The first tab in Settings is Transcription. It shows the three available models and their download status.
Click the model row to select it, then click Download. A progress bar shows download progress. The download requires roughly 75 MB–800 MB depending on the model.
The model status changes to Ready with a green checkmark. You can close Settings and begin processing.
Selecting a Model Per Lecture
Each lecture can be transcribed with any downloaded model, regardless of the global default set in Settings. On the lecture detail view, the Transcription step row shows the currently selected model in its subtitle. Click the model name to open a menu picker and select a different model before starting processing.
The model choice is stored per lecture and shown in the step row even after processing completes, so you can always see which model was used.
Model Mismatch Warning
If you change the global default model in Settings after a lecture has already been transcribed, the step row for that lecture will appear in orange.

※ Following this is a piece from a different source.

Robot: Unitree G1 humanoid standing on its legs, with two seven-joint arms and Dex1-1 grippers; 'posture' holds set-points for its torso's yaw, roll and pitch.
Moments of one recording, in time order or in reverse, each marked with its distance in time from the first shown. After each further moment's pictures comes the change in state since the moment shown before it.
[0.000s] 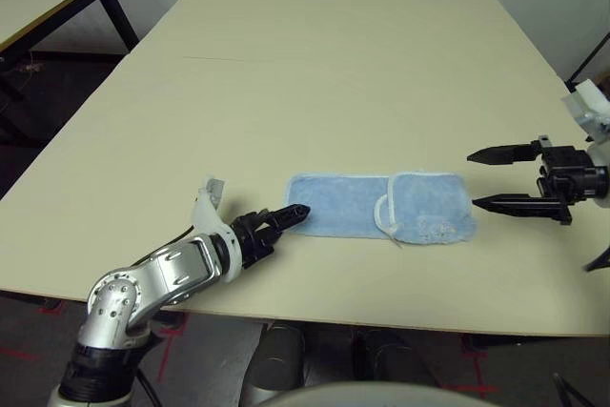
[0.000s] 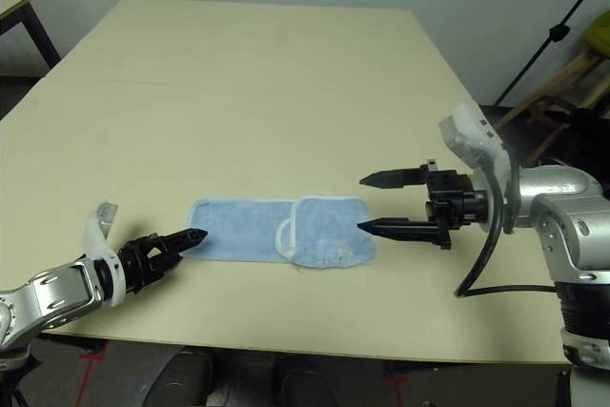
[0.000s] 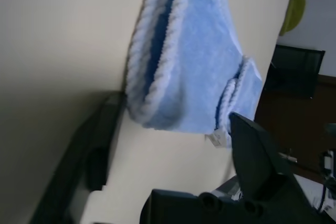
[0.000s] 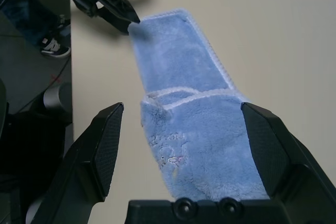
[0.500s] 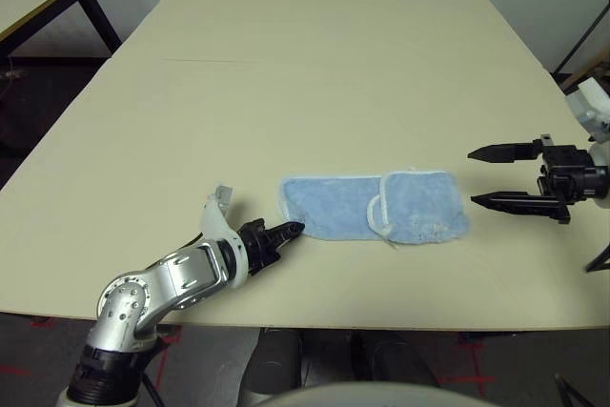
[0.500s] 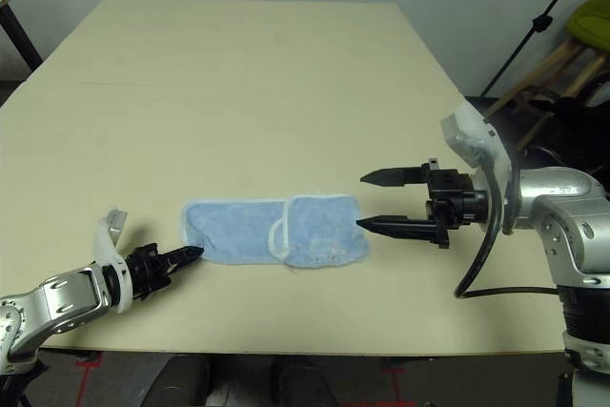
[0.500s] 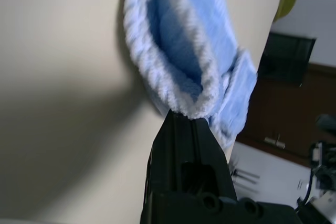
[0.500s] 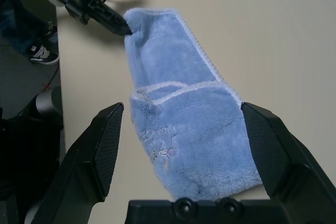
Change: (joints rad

This indicates a mismatch between the model that was used and the current global default — it does not mean anything is wrong, just that the transcript was generated with a different model than your current preference.
To clear the mismatch warning, either:
- Change the per-lecture model selection back to match the transcript, or
- Retranscribe the lecture with the new model (see below).
Retranscribing
You can re-run transcription on a completed lecture at any time, for example to use a more accurate model or to pick up improvements after updating WhisperKit.
- Select the lecture in the sidebar.
- In the detail view, click the ⋯ overflow menu in the toolbar.
- Choose Retranscribe.
- A confirmation dialog warns that the existing transcript will be replaced. Confirm to proceed.
Retranscription runs only steps 1 and 4 of the pipeline — your existing screenshots are preserved. The HTML export is regenerated after the new transcript is ready.
Updating WhisperKit Models
Harvestry checks for model updates from Hugging Face every 24 hours. When an update is available, the model row in Settings shows an update badge. Click Update to download the newer weights. The update check compares local snapshot SHAs against the Hugging Face Hub HEAD.